Open Source

Gemma 4 has been released

Google's new open-source AI family handles text, images, and audio with a 256K context window.

Deep Dive

Google DeepMind has launched Gemma 4, a significant evolution of its open-source AI model family. This release is notable for its multimodal capabilities, handling text and image inputs across all models, with native audio and video support on the smaller E2B and E4B variants. The models are available in four distinct sizes—E2B, E4B, 26B A4B, and 31B—and feature both Dense and Mixture-of-Experts (MoE) architectures. This design allows for scalable deployment, from efficient execution on mobile devices and laptops using the smaller models to more powerful reasoning on servers with the larger ones. A key technical advancement is the extended context window, reaching up to 256K tokens for medium-sized models, facilitated by a hybrid attention mechanism that balances local and global processing for speed and deep contextual awareness.

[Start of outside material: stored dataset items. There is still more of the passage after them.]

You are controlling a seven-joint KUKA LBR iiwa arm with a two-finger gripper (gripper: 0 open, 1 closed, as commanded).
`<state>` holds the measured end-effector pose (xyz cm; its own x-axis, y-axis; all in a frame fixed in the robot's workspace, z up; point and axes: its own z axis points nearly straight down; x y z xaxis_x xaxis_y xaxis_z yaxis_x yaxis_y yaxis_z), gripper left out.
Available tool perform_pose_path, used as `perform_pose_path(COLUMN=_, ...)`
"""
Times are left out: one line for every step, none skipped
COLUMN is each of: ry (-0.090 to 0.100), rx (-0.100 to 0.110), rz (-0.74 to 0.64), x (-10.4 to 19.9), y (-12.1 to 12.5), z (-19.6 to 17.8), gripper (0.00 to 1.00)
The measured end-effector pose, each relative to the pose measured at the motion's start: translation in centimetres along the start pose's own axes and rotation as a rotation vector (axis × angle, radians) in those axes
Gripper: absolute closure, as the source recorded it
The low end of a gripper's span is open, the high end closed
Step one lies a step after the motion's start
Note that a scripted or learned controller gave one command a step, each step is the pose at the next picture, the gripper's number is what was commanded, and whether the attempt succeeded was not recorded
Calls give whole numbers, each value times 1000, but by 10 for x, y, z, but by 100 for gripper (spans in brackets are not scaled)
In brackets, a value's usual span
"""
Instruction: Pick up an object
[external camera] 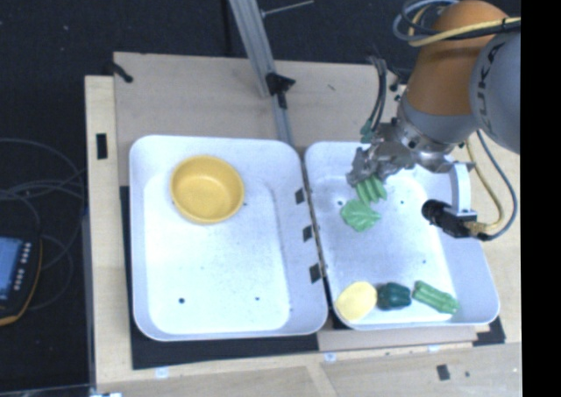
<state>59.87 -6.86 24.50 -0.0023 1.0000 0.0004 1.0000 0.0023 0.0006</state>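
Wooden bench (202, 93) under us, dark floor around it, two white bins side by side on top. We take the right bin (473, 286) as our landmark.

Arm (456, 62) reaches in over the right bin's far edge. The gripper (370, 178) hangs over that bin's far-left part, pointing down.

Light green object (359, 213) lies on the right bin's floor, in its far-left quarter. Its upper end runs up right under the gripper tip; we see green touching or overlapping the tip, lower part spread out on the floor just nearer to us. We cannot tell whether the claw is clenched, released, or actually has the green piece between its fingers: the tip is too small and blurred.

Along the right bin's near wall, three items in a row: yellow round object (356, 300) closest to the divider, dark green object (394, 296) just beside it, green elongated object (436, 297) next, toward the near-right corner. All well apart from the gripper.

Left of the right bin: the left bin (158, 299), with a yellow bowl (207, 189) upright in its far-left part.

A grey metal bar (250, 23) slants up from the far end of the gap between the bins.
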Motion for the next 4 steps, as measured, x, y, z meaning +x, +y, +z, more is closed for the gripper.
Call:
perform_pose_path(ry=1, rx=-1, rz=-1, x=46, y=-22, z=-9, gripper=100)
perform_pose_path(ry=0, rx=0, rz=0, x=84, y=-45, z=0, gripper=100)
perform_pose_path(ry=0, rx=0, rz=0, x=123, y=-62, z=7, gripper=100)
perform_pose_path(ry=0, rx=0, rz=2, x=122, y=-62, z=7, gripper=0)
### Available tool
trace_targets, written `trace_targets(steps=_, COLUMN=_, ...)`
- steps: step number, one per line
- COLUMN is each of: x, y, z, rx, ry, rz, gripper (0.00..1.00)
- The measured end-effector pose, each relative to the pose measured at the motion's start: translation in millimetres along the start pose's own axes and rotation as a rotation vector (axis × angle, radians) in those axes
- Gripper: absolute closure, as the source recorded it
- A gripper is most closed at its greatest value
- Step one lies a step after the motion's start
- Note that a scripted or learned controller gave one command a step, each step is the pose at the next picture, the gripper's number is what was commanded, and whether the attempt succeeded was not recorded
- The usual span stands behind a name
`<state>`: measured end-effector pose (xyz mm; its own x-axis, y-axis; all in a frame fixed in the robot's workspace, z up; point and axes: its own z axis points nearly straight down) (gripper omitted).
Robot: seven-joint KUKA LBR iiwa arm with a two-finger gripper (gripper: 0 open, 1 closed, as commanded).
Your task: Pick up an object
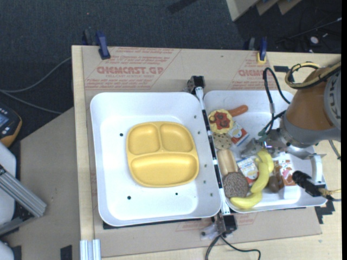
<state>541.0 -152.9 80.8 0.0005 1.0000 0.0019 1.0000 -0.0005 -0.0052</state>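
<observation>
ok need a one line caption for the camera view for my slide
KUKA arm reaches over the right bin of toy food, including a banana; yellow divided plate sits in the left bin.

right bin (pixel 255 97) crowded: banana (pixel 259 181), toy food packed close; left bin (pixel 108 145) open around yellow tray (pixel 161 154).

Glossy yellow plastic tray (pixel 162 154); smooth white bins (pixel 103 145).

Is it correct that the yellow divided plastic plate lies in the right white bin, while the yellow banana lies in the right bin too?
Not quite. The camera view shows the yellow divided plastic plate in the left white bin. The yellow banana does lie in the right white bin.
</observation>
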Motion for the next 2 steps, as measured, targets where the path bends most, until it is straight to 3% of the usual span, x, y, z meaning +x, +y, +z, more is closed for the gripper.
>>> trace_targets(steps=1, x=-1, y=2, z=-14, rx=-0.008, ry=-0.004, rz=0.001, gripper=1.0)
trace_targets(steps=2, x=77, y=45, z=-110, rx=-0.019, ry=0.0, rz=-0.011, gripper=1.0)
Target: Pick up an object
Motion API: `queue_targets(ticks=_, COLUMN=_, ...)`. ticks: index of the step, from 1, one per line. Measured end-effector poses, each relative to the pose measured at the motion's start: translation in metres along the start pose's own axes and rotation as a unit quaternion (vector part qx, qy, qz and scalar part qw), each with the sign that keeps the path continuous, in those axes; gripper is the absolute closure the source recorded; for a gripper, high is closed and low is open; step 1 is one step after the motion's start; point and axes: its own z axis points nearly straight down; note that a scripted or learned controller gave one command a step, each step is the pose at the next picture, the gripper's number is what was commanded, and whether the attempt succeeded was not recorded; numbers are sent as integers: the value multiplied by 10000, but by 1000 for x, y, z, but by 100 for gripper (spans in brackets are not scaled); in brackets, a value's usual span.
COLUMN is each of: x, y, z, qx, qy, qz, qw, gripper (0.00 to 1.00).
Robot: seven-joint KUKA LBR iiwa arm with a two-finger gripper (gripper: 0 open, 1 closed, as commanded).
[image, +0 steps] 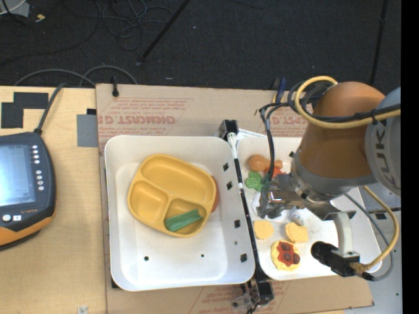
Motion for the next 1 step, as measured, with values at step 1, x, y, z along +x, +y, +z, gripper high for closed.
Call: queue_targets(ticks=1, x=-4, y=1, z=-11, qx=0, qy=-10, qz=27, qw=10000, gripper=100)
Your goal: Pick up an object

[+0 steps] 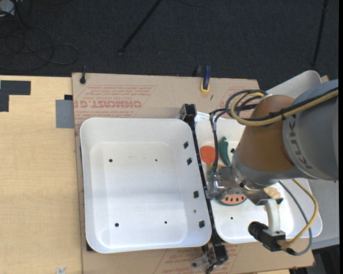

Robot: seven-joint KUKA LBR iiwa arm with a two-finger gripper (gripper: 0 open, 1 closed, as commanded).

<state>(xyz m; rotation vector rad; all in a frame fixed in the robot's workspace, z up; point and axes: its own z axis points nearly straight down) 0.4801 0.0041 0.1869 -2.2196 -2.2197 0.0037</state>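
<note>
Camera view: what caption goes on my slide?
Robot arm reaching down into the right bin, among small orange and green objects.

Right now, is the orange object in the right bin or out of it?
In. The orange object lies on the right bin floor beside the divider, next to a green item, partly under the arm.

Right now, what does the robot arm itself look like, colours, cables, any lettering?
The arm is a thick grey cylinder with a broad orange band above the wrist and part of dark KUKA lettering on its side. Black and yellow cables loop over the band. The tool is a small metallic part below.
</note>
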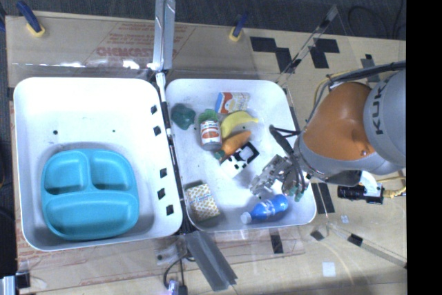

Architecturally, Gemma 4 introduces configurable reasoning modes and native support for system prompts, enabling more structured and controllable AI conversations. The models show marked improvements in coding benchmarks and come with native function-calling support, making them well-suited for building autonomous AI agents. For professionals and developers, this release democratizes access to frontier-level AI by providing open-weights models that are optimized for on-device use. The combination of multimodal understanding, long-context processing, and efficient architectures positions Gemma 4 as a versatile toolkit for applications in reasoning, agentic workflows, and multilingual tasks across over 140 languages.

Key Points
  • Multimodal & Efficient: Processes text, images, video, and audio (on small models) with hybrid attention for on-device use from phones to servers.
  • Scalable Architectures: Four model sizes (E2B to 31B) with both Dense and Mixture-of-Experts (MoE) variants, supporting context windows up to 256K tokens.
  • Enhanced for Agents: Features native function-calling, system prompt support, and improved coding performance for building capable autonomous AI workflows.

Why It Matters

Delivers open-source, state-of-the-art multimodal AI that professionals can run and customize locally, reducing reliance on cloud APIs.